Relata una serie inacabable de conflictos. El primer partido comunista, dice, “sostuvo una guerra a muerte con el Partido Comunista Obrero, que era de tendencia centrista”; la Comintern impuso una fusión de los rivales, en que la facción de Andrade acabó por quedarse marginado. El mismo Andrade incluso estaba amenazado de expulsión. “El Partido Comunista”, concluye pesimista, “actualmente puede decirse que, de hecho, no existe en España. Un grupo de apaches han establecido su dictadura y hacen lo que les da la gana. La gente, asqueada con todas estas cosas, está inactiva, aunque la idea comunista tiene en España cada vez más simpatías”.
Geers también ha sufrido lo suyo.
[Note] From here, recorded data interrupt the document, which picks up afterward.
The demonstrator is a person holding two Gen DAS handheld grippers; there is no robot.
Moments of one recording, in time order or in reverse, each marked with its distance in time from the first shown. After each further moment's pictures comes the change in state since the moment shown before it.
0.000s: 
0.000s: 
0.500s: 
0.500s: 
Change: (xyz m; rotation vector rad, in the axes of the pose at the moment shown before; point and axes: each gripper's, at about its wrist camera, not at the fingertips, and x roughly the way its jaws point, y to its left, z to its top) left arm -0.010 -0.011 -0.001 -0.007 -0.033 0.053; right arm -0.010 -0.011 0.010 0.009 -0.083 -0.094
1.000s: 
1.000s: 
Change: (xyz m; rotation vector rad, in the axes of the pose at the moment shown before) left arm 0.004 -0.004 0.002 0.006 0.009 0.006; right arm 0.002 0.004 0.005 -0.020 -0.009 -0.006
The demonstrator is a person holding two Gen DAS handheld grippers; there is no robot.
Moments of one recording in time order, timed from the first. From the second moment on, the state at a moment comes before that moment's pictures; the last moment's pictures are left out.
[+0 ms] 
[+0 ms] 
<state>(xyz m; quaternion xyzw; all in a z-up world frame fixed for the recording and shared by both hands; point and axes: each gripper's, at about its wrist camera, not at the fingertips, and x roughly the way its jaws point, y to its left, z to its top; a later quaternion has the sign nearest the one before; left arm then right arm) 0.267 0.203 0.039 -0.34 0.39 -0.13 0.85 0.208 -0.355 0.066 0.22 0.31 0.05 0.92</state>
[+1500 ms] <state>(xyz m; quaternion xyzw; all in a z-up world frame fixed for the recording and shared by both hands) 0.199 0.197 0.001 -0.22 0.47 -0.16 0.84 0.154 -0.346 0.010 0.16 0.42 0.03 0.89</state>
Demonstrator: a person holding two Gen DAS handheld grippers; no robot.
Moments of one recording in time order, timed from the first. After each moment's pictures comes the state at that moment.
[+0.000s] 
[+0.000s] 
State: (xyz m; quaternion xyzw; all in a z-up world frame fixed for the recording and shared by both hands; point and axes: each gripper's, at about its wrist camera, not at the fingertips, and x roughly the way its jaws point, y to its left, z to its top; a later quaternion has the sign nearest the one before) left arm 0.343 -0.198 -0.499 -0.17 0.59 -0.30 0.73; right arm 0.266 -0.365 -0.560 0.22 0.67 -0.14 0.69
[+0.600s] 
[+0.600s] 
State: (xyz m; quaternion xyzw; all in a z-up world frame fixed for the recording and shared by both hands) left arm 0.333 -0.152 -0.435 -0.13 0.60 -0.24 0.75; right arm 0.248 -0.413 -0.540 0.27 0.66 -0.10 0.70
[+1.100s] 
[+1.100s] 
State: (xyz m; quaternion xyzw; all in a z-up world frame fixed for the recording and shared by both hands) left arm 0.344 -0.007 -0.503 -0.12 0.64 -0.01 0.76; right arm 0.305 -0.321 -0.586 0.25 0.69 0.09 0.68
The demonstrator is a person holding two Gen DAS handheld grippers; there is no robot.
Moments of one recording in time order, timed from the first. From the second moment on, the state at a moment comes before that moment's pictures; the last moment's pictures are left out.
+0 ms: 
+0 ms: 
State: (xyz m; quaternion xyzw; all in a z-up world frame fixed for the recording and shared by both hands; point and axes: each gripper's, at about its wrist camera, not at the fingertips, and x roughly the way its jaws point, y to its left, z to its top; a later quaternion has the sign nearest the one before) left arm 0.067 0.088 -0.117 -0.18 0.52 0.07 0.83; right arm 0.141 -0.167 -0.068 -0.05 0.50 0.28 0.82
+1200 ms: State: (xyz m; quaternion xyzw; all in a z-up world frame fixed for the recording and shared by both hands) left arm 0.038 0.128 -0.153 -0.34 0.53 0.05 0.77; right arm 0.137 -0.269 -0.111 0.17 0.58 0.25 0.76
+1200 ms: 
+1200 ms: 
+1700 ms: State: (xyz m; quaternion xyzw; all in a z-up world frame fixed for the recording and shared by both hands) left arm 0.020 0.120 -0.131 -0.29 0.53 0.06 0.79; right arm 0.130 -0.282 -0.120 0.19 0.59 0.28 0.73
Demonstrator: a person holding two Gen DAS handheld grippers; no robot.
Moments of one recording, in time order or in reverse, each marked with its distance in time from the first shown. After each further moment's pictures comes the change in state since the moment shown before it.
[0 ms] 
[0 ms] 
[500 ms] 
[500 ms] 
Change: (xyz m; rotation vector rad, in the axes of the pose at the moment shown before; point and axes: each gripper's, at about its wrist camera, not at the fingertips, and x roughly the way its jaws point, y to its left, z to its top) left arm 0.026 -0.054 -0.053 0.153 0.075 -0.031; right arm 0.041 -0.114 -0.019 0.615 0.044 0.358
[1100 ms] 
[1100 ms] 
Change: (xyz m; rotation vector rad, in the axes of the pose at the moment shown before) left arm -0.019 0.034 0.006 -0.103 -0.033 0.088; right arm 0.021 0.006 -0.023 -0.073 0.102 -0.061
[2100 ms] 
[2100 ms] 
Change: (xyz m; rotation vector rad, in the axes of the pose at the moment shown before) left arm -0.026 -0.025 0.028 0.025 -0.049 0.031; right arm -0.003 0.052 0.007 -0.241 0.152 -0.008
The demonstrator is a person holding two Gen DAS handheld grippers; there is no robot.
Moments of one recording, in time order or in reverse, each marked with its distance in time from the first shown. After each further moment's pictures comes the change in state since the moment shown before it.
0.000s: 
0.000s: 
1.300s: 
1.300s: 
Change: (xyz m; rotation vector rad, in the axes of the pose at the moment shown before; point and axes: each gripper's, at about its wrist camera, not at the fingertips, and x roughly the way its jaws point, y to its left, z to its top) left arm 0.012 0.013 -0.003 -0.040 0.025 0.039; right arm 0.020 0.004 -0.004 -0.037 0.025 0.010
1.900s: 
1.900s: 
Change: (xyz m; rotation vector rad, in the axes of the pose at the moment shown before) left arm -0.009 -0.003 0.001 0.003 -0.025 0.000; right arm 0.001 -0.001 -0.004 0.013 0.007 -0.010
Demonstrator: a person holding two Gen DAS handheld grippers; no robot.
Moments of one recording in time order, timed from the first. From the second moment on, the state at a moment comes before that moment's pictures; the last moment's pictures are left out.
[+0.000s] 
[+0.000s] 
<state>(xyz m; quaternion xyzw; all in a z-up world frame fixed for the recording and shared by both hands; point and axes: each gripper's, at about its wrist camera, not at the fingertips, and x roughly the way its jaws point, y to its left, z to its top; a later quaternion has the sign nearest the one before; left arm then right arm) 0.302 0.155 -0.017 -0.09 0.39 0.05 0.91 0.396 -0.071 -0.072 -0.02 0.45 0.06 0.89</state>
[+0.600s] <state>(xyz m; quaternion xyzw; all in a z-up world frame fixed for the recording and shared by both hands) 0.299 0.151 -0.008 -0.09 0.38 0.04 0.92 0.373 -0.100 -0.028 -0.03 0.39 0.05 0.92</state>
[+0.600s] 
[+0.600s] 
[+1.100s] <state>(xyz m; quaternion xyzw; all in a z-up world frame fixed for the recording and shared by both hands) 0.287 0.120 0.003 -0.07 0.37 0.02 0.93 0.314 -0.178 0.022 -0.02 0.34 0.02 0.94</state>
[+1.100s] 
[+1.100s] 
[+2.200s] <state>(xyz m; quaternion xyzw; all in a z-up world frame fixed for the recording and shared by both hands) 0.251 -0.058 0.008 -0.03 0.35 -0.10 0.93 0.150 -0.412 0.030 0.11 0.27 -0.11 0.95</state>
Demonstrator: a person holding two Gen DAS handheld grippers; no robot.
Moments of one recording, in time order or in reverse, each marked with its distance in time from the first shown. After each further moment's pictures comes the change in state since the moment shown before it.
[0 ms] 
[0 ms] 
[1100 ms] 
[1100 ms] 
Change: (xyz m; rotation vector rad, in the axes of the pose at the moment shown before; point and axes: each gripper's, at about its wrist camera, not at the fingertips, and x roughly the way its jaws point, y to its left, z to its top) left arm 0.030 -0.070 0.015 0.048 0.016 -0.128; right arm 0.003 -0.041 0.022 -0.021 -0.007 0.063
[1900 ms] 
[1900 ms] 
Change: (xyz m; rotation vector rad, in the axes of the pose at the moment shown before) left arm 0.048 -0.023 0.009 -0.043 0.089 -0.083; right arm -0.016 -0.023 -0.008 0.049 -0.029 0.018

Poco después de regresar de España, rompe con el Partido Comunista de Holanda para fundar, con el poeta Herman Gorter, un partido comunista nuevo de orientación consejista el modelo alemán del Kommunistische Arbeiterspartei Deutschlands (KAPD). El nuevo partido holandés, el KAPN, lo dirige Geers al mismo tiempo que trabaja como maestro de español en la ciudad oriental de Enschedé, que cuenta con un importante movimiento obrero. Para Geers, el KAPN supone el primer paso en una evolución ideológica que le irá alejando del marxismo. El llamado “comunismo de consejos”, que origina precisamente entre izquierdistas norteños como el holandés Anton Pannekoek, rechaza el “comunismo de partido” de Lenin. En su lugar, propone que la clase obrera se organice, autonómicamente, en consejos locales y gremiales. En ese sentido, el comunismo consejista se aproxima al anarcosindicalismo. En esta evolución de Geers, es muy probable que influyeran sus dos años en España, donde pudo observar de primera mano la fuerza del movimiento anarquista más poderoso y mejor organizado de Europa. Andrade no comulga con la evolución de su camarada holandés —“Conozco cuál es tu posición en relación con el movimiento comunista internacional”, escribe. “No creo descubrirte una gran cosa si te digo que no estoy conforme”—, aunque no por ello le niega su amistad. (En Holanda, la disidencia de Geers sí incita la enemistad de sus antiguos compañeros del Partido Comunista Neerlandés, que en su congreso de noviembre de 1921 —según apunta el agente del servicio secreto que lo observa— advierten contra “el movimiento puramente anarquista del Dr. Geers, antiguo compañero de partido, que está teniendo mucho seguimiento en Enschedé”).
***
Años más tarde le contactan a Andrade —que ha pasado décadas como exiliado en Francia, para volver a Madrid en 1978— desde el Instituto Internacional de Historia Social de Ámsterdam. Le comunican que Geers, al morir en 1965, legó sus papeles al Instituto, uno de los mayores archivos de militancia obrera del mundo. Los archiveros se han topado con un fajo de cartas de Andrade a Geers, de las que le mandan fotocopias. Leyéndolas, Andrade no puede por menos de avergonzarse por su propia impetuosidad juvenil. “[M]e salieron los colores a la cara”, le escribe a su viejo compañero POUMista Antonio Rodríguez. “Pero ahora, al irlas copiando me ha parecido que, con todas las ultranzas y palabras violentas que contienen, por su sinceridad y pasión no carecen de cierto interés y revelan el entusiasmo de una época en que un grupo de chicos emprendieron la inmensa tarea e construir el Partido Comunista Español”.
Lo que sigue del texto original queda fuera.